# speedometer gear size



## trimfixer (Sep 29, 2009)

I have a 65 GTO with the 2 speed auto trans. It has a 36 tooth speedo gear in it now and the speedo reads 70 mph when a gps is reading about 58 or 59 mph. Can anyone tell me what gear size I might need to get closer? Any ideas about how many mph each tooth change makes.


----------



## dimitri (Feb 13, 2009)

Usually a good rule of thumb is 3-4 mph per tooth. Good thing they are cheap and easy to replace. While you are in there I would replace the o-ring and little lip seal. I also like to put a dab of lithium grease on the end of the cable before putting it in.


----------



## trimfixer (Sep 29, 2009)

*Thank you*

Thank you Dimitri. That gives me a good idea where to start. Also thanks for the other suggestions. I will be sure to do all when I get the gear.
Steve


----------



## GTO JUDGE (May 14, 2005)

You can only go so far in replacing the spedo driven gear. The range of teeth with the maximum tooth gear may be stamped on the gears housing. A lot of getting this correct has to do with the correct gearing in the rear end. You can max out the gear and still be off if the gearing if the rear end is too high. If your rearend gearing was altered and the speedo gear was not, you'll need to know the gearing ratio so you can get the correct toothed gear. Just getting the highest tooth gear may not solve your problem. If you have oversized tires this too will add to a % over. 

Mine was off 20mph at 60mph. I had 4.10's. I installed the 2nd highest tooth gear I could install and it reduced it to 18mph over. I installed a new rearend with 3.55's and installed the highest toothed gear I could and I am spot on now up to 60mph and am off only 2mph. I am running 14x7 60 series tires which I attribute to the 2mph over. 

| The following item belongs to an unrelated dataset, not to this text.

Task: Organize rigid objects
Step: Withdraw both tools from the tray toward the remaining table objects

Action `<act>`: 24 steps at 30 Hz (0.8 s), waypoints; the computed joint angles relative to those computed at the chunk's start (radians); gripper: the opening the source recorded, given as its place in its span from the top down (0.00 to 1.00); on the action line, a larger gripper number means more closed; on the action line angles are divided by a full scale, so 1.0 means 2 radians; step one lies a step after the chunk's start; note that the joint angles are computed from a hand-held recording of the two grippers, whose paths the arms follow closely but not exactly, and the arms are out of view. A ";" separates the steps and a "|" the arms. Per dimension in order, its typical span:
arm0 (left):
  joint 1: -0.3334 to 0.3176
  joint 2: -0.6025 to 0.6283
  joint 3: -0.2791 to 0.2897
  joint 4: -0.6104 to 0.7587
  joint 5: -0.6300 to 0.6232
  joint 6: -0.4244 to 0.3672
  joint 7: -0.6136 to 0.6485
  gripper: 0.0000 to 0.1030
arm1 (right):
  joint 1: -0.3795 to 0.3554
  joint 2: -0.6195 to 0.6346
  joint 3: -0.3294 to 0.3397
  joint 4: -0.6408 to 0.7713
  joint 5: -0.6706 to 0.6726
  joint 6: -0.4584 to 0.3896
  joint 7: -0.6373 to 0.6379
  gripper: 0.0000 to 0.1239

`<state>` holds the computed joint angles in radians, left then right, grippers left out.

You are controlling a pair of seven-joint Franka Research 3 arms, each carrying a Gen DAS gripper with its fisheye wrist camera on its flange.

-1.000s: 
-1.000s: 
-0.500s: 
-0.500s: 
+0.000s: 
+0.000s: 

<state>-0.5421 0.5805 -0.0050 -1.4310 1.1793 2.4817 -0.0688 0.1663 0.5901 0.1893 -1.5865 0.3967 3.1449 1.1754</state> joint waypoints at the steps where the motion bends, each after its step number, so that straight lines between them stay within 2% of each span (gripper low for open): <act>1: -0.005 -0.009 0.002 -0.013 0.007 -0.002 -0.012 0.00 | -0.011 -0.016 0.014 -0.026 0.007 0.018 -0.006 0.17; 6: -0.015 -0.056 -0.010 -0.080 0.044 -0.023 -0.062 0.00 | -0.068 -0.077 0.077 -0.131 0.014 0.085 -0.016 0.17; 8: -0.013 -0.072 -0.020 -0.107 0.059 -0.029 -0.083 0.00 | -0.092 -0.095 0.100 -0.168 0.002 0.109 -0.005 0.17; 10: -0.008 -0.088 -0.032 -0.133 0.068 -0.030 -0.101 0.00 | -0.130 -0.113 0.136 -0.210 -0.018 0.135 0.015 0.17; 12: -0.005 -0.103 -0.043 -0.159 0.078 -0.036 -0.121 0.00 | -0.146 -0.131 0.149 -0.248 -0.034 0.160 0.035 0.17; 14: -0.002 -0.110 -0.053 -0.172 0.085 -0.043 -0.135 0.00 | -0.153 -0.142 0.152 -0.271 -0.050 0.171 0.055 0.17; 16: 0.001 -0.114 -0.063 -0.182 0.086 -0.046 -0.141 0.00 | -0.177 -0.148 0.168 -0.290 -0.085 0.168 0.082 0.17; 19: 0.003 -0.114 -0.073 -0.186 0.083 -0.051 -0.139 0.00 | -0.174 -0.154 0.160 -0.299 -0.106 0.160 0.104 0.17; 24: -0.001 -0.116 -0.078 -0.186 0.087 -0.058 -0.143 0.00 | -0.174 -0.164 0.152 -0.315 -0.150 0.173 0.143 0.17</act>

Speedometer Gear, Speedometer Gears, Ford, GM, Dodge 700R4


----------



## geeteeohguy (Feb 2, 2008)

I used to have a chart, but it's gone. You can probably find it on line...I'd bet on it. When I changed my 3.36 rear in the '67 to a 2.56, I changed from a 41 tooth gear to a 34-35 tooth gear. I also had to install an new transducer with the 34-35 tooth gear. For TH400's, there are two transducers: one for the tall gears and one for the shorter rear gears. With the 2 speed, I'm not sure. Mine ended up dead on. The gear was like $6, and the transducer (used) was $12.


----------



## Chazz (Mar 8, 2010)

Maybe this will help...

Speedometer gear charts


----------



## peahrens (Jun 7, 2010)

For my '66 I looked at this a few years ago and best I can remember I could not find a gear available that would get my 225-70/14 tires and 3:55 rear end to adjust the right % (vs a 1-mile speed test) from the gear currently installed. I concluded I'd have to go to an external speedo gear ratio box that a local guy can make up. In the end, I deferred a decision until next tire replacement...e.g., if I go to redlines the tire dimension will be different. It is annoying for the indicated speed to be 10mph high.


----------



## geeteeohguy (Feb 2, 2008)

peahrens, your 225/70/14 tires are about 26.4 inches tall...the same height as the original tires. I've run that same size on both my goats, have them on the '67 now, and all is good. My bet is that the gear in your trans is not matched to your rear gear ratio.


----------



## trimfixer (Sep 29, 2009)

*Thanks*

Thank you all for the great replys to my problem. Looks like I have a lot more work to do to get it corrected.


----------